- _TASK BRIEF_: Filter the records below, keeping only lines with the string "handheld".
Start of PROVIDED RECORDS
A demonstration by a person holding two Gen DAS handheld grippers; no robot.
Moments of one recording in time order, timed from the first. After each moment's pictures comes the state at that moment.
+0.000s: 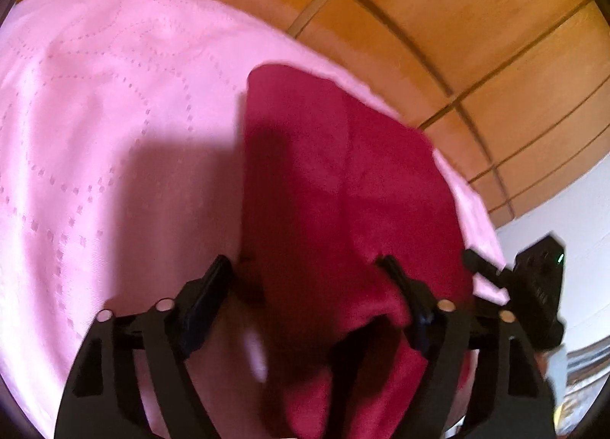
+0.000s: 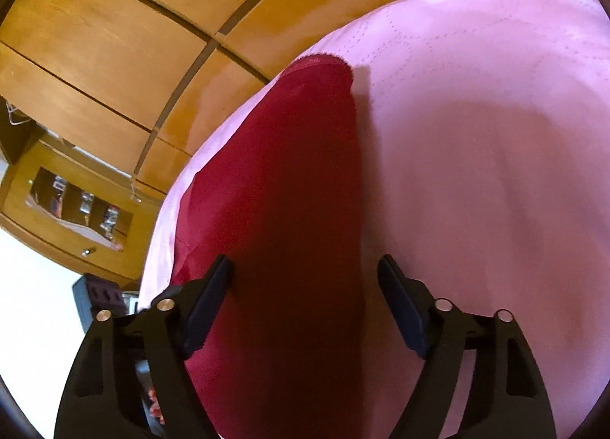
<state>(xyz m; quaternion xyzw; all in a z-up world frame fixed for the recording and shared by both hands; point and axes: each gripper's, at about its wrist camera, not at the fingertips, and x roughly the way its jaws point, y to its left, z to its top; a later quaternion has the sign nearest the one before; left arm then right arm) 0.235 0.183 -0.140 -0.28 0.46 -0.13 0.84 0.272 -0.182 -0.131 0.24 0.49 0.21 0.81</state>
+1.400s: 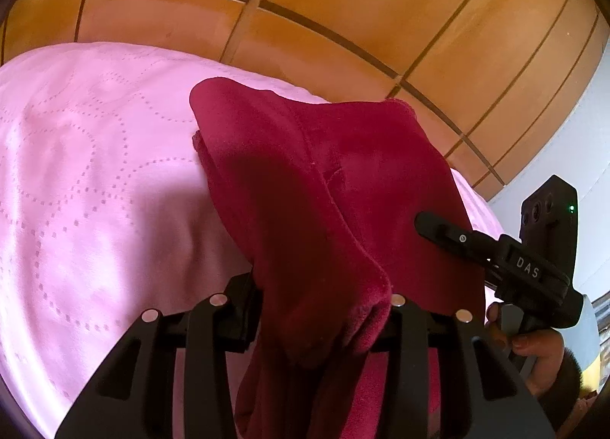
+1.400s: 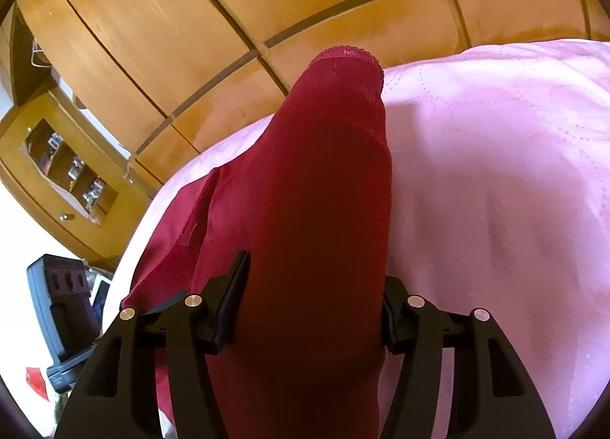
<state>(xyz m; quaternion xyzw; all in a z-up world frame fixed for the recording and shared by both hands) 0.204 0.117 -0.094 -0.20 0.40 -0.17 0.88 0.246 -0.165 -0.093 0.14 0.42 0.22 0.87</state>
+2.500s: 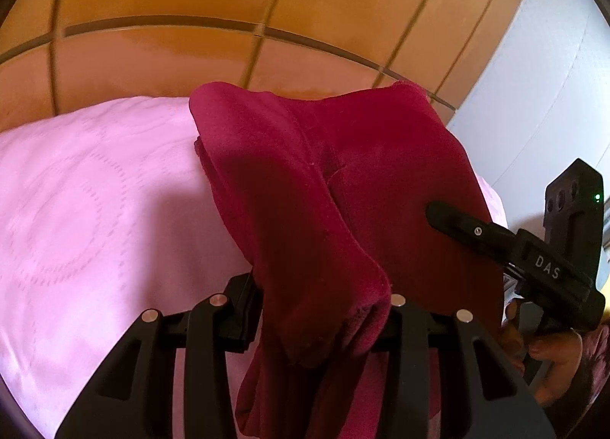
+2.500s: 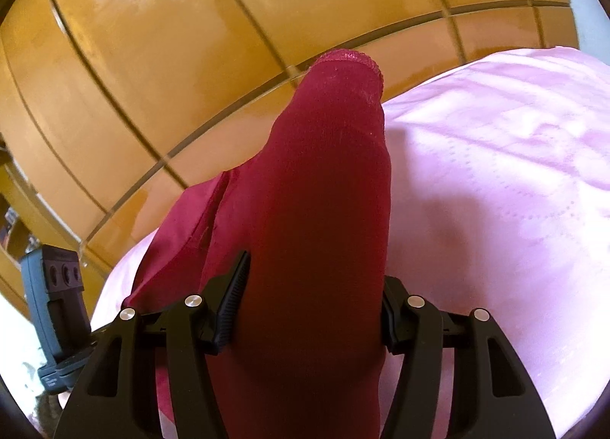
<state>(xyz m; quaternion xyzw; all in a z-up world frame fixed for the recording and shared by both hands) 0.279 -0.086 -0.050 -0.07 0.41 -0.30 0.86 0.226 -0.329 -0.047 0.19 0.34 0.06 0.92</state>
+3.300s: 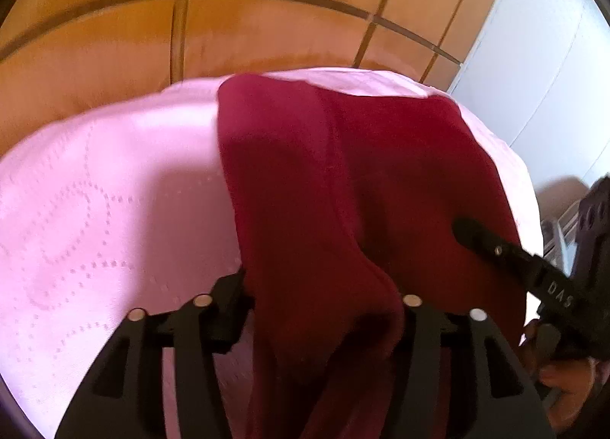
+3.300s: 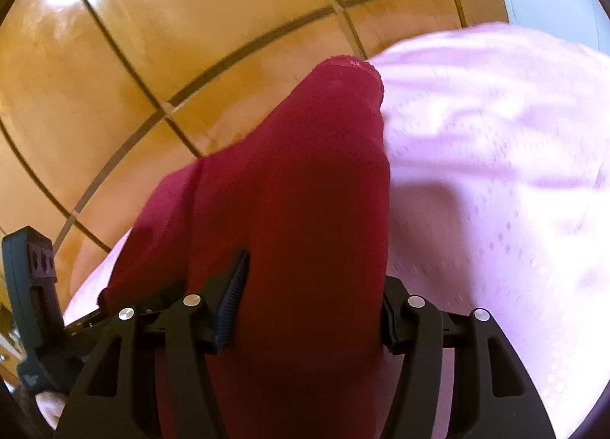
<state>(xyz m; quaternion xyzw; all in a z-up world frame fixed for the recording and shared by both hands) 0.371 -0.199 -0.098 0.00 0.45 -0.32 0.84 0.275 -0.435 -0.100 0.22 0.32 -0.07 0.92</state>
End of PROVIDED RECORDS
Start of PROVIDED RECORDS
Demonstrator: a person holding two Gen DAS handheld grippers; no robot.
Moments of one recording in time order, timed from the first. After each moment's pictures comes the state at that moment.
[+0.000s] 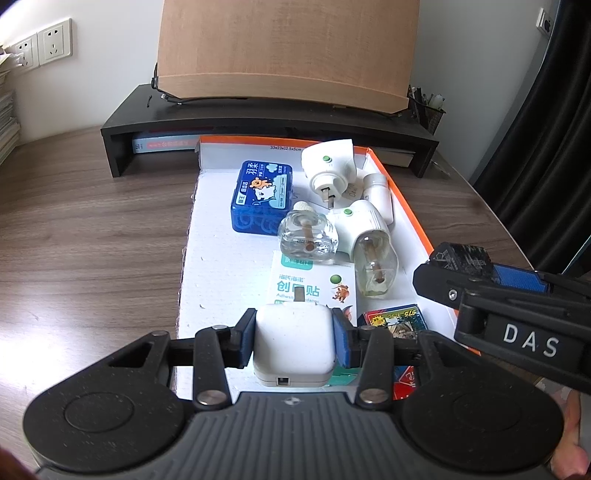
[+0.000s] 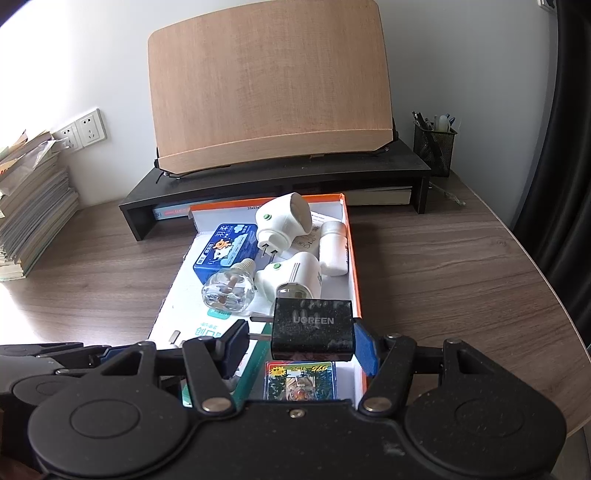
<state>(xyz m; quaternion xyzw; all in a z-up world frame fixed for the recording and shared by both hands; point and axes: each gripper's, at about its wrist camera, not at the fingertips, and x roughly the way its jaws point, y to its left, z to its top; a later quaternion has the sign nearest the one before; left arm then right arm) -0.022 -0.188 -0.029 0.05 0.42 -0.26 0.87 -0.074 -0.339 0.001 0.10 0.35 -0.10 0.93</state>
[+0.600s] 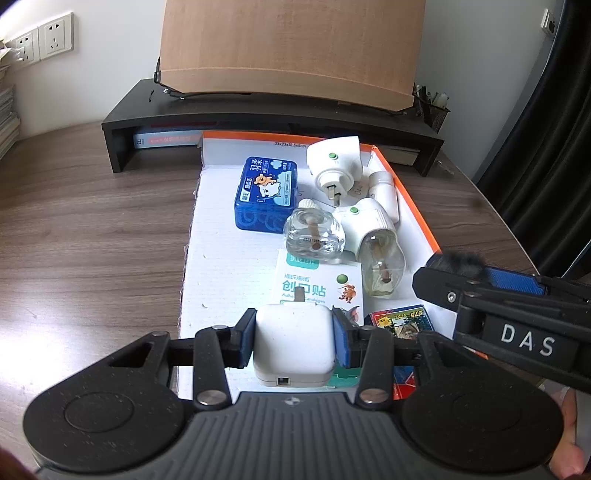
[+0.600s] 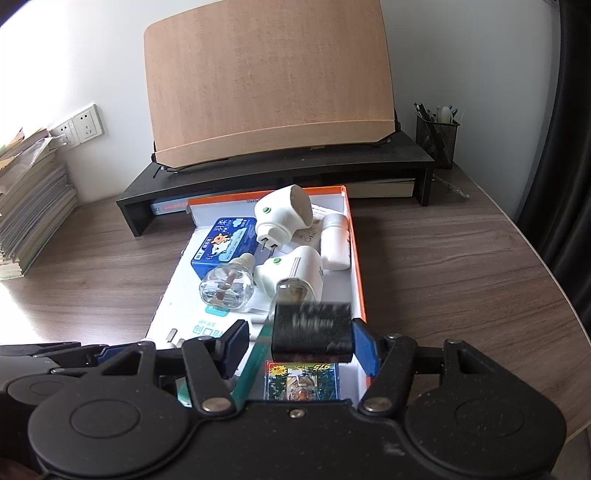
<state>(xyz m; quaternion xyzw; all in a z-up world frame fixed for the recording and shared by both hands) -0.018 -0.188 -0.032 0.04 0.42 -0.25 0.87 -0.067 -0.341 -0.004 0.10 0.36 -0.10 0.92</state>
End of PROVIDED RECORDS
- _EXPECTED ANSWER_:
A demonstration by a person holding two Gen DAS handheld grippers; no robot.
Demonstrator: a person holding two Gen DAS handheld grippers; no robot.

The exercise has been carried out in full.